More than 1000 achenes were collected from A. artemisiifolia plants infected with P. ambrosiae in the field in Hungary in 1999, 2003, 2006, 2007 and 2008, in autumn, when achenes are mature. Whenever possible, these achenes were collected from plants with abundant perithecia around the former female inflorescences (Fig. 1f). Approximately half of the achenes were sectioned under a dissecting microscope up to one week after collection. Seed tissues were microscopically examined for the presence of seed-borne hyphae as described above. In addition, DNA was extracted from mixtures of 10 sectioned seeds and PCRs were run with the primer pair P-F/ITS4 as described above, to check the presence of P. ambrosiae in these samples. A positive DNA sample, as well as a DNA-free negative control were included in PCRs.

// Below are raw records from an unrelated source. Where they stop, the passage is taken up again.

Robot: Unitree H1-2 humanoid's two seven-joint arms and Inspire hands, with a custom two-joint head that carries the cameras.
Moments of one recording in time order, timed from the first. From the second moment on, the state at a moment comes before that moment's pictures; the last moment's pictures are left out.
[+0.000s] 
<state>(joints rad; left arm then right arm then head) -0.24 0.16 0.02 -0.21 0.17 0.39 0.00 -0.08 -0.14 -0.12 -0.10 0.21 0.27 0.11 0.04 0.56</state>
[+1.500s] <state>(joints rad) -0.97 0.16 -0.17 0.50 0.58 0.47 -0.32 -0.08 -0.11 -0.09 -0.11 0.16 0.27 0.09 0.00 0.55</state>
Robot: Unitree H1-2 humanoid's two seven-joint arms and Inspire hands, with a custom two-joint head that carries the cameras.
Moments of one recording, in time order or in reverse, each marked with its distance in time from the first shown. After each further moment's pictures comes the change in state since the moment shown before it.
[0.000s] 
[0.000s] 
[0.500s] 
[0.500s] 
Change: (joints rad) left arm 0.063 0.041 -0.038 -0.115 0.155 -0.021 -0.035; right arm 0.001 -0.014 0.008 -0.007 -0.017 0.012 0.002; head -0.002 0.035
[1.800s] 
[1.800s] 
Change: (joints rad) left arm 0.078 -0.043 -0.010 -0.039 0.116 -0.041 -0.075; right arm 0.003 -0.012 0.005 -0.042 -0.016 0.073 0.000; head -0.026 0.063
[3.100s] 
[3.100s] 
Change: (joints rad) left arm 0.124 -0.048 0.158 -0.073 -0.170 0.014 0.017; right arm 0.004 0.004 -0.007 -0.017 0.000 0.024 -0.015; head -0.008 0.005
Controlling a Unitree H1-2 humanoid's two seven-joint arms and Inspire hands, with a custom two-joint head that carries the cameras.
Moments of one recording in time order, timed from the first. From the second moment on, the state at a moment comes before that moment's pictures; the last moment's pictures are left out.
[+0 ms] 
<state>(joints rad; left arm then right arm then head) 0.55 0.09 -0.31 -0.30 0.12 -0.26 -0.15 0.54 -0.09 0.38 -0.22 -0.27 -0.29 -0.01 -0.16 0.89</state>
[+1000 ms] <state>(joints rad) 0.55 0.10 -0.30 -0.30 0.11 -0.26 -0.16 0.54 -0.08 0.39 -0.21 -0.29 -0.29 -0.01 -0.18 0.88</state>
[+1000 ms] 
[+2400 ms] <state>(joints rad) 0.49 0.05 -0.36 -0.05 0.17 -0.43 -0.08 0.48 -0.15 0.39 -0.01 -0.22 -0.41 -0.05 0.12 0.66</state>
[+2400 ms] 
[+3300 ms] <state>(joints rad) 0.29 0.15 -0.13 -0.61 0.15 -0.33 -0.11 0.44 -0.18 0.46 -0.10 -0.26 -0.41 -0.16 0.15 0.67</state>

The remainder of the achenes were kept at 4–6 °C for 4 months, then germinated on wet filter paper discs in plates exposed to 16 h daily illumination. About half of the seedlings were fixed in either Carnoy’s solution or a 1:1 mixture of acetic acid and absolute ethanol for 2 to 5 d, then rinsed with water, and examined for the presence of seed-borne hyphae with light microscopy. The rest of the seedlings were planted in pots filled with garden soil, one seedling per pot. Pots were kept for 2–3 months in a greenhouse at a day/night temperature regime of 20–25/13–15 °C under natural light conditions. Plants produced in this way were monitored weekly for ascomata on their aerial surfaces and at the end of the experiments asymptomatic leaf and stem segments of 2–3 month old plants were removed from pots, rinsed with water, decolorized in Carnoy’s solution, and examined by light microscopy.

Inoculation experiments

The first experiment was done in October 1999 with five 2-month old potted A. artemisiifolia plants, grown in an experimental greenhouse from achenes collected in Hungary in 1996. An aqueous ascospore suspension, containing 5 × 105 ascospores per ml, was prepared from mucilaginous droplets released by perithecia on field-collected leaves (Supplementary Fig. S4), and collected with glass needles under a dissecting microscope. Leaves of potted plants were inoculated by pipetting 100 µl droplets of the ascospore suspension close to the main veins, one droplet per leaf, as described earlier22. Inoculated plants were placed in a moist chamber for 48 h, then kept in a greenhouse at 20–25 °C under natural light conditions, and observed for at least 8 weeks after inoculations. Five non-inoculated plants served as controls. Ascospore germination (Supplementary Fig. S5), as a proof of ascospore viability, was verified after 24 h incubation of 20 µl suspension used for inoculations on sterile cellophane placed on 1.5% water agar medium61. The experiment was repeated in November 1999, using ascospores collected from potted plants inoculated in October that year (Supplementary Fig. S4); then in December 1999, with ascospores from plants inoculated in November 1999; and then the same experiment was done in October 2008 with ascospores collected from the field that time.